• Exercise brief:
What is needed is an exact copy of the lines in the listing below, from the one with "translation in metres" up to and including the one with "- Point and", with no other lines.

++++ Dataset entries

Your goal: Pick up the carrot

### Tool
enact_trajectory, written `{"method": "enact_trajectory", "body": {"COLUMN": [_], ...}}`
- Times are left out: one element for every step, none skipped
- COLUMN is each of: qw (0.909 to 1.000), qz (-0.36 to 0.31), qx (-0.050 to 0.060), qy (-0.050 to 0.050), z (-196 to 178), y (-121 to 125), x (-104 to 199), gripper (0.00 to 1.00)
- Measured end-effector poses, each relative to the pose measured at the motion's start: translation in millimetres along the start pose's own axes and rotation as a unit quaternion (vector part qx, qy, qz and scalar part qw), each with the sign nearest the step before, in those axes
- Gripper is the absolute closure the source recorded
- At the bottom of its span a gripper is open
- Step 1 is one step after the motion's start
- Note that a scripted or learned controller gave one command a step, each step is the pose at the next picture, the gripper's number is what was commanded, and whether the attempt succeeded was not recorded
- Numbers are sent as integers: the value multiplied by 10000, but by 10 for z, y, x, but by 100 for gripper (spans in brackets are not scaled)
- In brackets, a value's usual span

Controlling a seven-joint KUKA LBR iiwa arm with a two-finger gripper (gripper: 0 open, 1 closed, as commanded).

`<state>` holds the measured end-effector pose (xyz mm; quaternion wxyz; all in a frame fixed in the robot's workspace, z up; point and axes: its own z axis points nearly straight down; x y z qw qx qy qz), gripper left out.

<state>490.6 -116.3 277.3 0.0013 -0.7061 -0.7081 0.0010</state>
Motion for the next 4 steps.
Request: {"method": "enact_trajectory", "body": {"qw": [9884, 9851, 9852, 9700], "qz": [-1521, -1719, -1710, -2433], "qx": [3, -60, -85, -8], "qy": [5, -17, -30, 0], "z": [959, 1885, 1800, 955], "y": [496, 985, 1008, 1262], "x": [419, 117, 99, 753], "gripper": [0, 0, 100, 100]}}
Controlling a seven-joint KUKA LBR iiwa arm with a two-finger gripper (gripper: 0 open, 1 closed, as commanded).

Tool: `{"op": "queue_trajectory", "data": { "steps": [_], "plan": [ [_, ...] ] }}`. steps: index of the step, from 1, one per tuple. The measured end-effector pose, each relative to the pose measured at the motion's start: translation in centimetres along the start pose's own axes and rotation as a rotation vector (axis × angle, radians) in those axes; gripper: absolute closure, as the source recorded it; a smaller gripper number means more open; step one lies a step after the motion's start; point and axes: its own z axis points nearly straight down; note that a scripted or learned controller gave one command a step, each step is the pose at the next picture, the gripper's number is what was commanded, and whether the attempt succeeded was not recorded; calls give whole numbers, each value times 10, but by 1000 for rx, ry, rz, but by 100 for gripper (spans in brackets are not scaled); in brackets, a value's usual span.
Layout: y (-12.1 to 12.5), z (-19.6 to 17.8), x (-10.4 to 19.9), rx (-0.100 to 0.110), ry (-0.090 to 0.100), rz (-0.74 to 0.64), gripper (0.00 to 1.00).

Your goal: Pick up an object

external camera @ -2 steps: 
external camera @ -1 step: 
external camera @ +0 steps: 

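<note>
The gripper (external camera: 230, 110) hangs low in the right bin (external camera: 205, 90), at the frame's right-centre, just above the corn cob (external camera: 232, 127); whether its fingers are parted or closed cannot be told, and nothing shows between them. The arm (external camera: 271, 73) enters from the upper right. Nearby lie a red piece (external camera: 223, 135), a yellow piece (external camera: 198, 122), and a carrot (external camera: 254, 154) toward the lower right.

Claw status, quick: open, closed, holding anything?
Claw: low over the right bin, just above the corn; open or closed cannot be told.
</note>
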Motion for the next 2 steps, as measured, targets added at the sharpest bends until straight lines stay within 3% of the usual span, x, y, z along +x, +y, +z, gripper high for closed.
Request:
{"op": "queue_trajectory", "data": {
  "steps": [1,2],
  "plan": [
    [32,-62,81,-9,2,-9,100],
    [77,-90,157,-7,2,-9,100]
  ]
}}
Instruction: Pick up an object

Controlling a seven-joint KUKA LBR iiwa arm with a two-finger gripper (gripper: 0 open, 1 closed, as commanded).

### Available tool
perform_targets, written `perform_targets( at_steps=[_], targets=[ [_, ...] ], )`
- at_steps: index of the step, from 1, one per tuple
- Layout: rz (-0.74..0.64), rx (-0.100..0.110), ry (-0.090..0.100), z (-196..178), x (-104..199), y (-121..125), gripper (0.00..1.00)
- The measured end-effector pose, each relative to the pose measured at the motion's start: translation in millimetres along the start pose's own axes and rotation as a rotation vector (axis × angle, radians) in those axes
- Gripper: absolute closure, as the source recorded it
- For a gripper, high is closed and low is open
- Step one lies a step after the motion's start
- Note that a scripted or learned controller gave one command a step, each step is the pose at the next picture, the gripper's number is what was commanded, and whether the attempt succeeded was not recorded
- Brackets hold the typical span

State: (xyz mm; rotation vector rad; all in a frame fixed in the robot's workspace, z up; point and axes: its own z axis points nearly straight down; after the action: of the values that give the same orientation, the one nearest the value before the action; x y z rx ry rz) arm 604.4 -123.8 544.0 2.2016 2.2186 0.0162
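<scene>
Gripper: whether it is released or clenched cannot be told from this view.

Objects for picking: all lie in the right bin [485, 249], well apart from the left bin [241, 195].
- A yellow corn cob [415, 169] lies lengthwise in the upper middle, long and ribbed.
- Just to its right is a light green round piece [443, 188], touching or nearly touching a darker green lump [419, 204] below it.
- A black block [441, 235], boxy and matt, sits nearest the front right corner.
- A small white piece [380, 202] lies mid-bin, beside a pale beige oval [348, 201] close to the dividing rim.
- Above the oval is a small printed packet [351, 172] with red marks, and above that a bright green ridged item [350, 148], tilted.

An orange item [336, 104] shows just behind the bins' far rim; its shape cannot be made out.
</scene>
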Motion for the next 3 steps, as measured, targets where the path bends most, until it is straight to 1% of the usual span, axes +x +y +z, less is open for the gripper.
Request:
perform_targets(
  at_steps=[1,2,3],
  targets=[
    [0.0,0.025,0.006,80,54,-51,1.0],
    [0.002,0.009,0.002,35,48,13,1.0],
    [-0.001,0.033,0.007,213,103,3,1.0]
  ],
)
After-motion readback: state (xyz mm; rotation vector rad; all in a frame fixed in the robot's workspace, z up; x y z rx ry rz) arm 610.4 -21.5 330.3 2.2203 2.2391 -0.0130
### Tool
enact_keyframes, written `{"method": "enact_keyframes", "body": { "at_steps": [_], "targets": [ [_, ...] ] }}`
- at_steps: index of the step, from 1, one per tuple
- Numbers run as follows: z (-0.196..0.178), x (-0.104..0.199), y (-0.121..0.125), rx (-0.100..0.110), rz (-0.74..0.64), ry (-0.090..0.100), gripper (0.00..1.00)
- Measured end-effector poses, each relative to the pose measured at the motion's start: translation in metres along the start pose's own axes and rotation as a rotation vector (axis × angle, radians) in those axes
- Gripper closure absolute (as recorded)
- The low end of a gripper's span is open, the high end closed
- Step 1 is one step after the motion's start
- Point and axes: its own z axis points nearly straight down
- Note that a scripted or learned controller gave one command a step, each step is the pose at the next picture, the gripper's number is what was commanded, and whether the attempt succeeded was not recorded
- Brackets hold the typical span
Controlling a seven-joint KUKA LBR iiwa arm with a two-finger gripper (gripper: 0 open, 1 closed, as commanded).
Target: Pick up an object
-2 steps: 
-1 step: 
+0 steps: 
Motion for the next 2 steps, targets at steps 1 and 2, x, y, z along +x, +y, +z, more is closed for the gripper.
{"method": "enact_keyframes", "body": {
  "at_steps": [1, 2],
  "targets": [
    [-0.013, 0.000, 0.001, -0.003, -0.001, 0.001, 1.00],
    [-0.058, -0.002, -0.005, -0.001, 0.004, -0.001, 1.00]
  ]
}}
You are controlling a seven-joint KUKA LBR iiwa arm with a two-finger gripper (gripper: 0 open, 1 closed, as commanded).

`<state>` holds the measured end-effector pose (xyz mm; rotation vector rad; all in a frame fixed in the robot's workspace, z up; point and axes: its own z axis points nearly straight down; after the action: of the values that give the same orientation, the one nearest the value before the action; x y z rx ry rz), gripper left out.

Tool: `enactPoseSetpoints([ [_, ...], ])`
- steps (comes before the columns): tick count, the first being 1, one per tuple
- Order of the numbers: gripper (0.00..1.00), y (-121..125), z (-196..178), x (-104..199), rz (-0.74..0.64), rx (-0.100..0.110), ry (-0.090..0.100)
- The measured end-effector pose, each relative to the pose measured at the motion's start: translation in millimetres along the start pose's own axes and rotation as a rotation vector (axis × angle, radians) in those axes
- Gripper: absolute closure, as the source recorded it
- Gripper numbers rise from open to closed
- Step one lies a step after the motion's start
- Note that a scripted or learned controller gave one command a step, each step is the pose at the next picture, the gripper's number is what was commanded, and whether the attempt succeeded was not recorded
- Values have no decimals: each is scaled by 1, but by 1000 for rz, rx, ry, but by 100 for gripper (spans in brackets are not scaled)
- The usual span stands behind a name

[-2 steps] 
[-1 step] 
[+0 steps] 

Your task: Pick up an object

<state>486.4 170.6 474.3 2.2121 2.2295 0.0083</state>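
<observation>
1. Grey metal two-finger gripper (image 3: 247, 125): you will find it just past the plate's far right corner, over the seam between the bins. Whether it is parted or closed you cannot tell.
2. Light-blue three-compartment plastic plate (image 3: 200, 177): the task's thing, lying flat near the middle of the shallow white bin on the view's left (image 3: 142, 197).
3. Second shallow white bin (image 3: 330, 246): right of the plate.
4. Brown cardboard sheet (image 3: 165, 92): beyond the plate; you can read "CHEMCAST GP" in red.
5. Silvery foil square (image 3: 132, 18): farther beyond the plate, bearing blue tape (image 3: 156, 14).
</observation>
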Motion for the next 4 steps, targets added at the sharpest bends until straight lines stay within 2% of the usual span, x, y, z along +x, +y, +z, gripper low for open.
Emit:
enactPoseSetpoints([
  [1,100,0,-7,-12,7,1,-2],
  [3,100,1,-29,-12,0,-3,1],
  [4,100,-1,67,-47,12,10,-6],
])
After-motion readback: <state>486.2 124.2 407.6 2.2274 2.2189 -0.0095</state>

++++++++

• Expected answer:
- Measured end-effector poses, each relative to the pose measured at the motion's start: translation in metres along the start pose's own axes and rotation as a rotation vector (axis × angle, radians) in those axes
- Gripper closure absolute (as recorded)
- The low end of a gripper's span is open, the high end closed
- Step 1 is one step after the motion's start
- Point and axes: its own z axis points nearly straight down

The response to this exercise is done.